Comme beaucoup d’autres personnes de Port-au-Prince, cette femme voit la violence bouleverser de nombreux aspects de sa vie, y compris l’accès aux soins.

Maintenir l’offre de soins malgré la crise
Face à ces besoins, MSF a mis en place des cliniques mobiles pour rapprocher les soins des communautés. Chaque semaine, les équipes médicales offrent des soins de santé primaires dans plusieurs quartiers. Installées dans des écoles ou des églises désertées, elles réalisent des consultations pendant quelques heures. Au premier semestre 2026, elles y ont assuré 4 500 consultations en santé sexuelle et reproductive.
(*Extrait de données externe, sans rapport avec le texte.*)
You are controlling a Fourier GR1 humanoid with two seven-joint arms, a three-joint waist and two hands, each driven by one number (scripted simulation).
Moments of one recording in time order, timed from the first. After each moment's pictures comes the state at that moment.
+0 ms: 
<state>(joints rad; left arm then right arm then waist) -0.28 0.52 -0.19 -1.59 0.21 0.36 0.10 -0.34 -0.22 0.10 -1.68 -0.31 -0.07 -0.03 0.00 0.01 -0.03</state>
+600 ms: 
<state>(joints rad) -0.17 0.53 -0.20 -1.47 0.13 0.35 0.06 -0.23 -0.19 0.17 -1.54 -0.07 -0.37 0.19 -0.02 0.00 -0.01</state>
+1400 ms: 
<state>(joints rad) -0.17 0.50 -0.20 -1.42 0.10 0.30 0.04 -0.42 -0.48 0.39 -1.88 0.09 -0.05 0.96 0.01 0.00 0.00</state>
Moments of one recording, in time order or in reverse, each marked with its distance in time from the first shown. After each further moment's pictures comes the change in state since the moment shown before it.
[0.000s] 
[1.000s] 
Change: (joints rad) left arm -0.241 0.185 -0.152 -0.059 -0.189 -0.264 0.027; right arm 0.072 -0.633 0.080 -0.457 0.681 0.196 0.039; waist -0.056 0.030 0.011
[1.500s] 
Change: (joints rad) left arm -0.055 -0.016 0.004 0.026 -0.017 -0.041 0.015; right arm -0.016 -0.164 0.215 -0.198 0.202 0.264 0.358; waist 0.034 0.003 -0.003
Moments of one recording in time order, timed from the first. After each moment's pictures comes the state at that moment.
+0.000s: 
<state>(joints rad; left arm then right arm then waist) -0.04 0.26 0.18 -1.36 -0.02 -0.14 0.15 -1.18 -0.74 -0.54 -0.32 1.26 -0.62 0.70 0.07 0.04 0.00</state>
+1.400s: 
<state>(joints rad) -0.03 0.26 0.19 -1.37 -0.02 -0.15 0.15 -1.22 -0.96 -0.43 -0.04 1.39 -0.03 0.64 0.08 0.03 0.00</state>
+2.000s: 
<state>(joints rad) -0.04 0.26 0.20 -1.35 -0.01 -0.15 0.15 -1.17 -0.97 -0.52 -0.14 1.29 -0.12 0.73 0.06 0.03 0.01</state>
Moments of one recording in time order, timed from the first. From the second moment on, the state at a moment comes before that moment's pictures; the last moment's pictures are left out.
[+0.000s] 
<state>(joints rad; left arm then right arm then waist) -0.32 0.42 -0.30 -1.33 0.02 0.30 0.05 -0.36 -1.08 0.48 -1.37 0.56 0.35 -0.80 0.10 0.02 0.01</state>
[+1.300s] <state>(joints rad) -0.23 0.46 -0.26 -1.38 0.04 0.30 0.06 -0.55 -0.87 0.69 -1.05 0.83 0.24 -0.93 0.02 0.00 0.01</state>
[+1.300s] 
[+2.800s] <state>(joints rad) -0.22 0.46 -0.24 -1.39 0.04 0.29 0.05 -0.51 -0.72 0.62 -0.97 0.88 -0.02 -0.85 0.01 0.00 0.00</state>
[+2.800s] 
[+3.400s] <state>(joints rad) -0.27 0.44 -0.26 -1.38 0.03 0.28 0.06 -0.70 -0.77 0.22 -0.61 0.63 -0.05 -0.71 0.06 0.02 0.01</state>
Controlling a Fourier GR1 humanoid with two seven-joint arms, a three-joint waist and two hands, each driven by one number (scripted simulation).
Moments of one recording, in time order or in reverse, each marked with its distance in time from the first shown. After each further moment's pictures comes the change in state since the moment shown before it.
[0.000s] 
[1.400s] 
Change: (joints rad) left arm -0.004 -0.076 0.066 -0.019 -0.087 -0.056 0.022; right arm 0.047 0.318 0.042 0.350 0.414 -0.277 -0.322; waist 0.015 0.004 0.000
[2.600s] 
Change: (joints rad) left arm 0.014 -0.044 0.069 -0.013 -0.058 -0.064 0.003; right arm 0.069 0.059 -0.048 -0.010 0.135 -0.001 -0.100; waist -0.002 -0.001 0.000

Afin de renforcer la continuité des soins sur le long terme, MSF investit également dans la réhabilitation de la maternité Isaïe Jeanty, une structure publique déjà existante à Cité Soleil. Aux côtés du ministère de la Santé, les équipes de MSF offrent des soins obstétricaux d’urgence, dont des césariennes. Elles offrent également de la contraception et des soins aux personnes survivantes de violences sexuelles.
Au premier semestre 2026, le personnel a assisté 929 accouchements, dont 285 césariennes réalisées en urgence. Des complications graves ont également nécessité le transfert de 257 patientes et de leurs nouveau-nés vers d’autres établissements de santé pour y recevoir des soins.
Malgré ces efforts, les besoins restent immenses. L’insécurité continue de limiter les déplacements des personnes qui ont besoin de soins, tout comme ceux du personnel médical.
« Lorsque les affrontements touchent nos structures, nous devons suspendre nos activités et évacuer les lieux », conclut Diana Manilla Arroyo, responsable des programmes de MSF en Haïti. « Cela s’est produit à deux reprises au cours des deux derniers mois. Ces suspensions réduisent drastiquement les possibilités de transfert et compliquent le traitement des urgences obstétricales, mais aussi de nombreux autres besoins en santé sexuelle et reproductive. »
Garantir un accès continu à ces soins demeure essentiel pour préserver la santé et la vie de milliers de femmes et d’adolescentes à Port-au-Prince.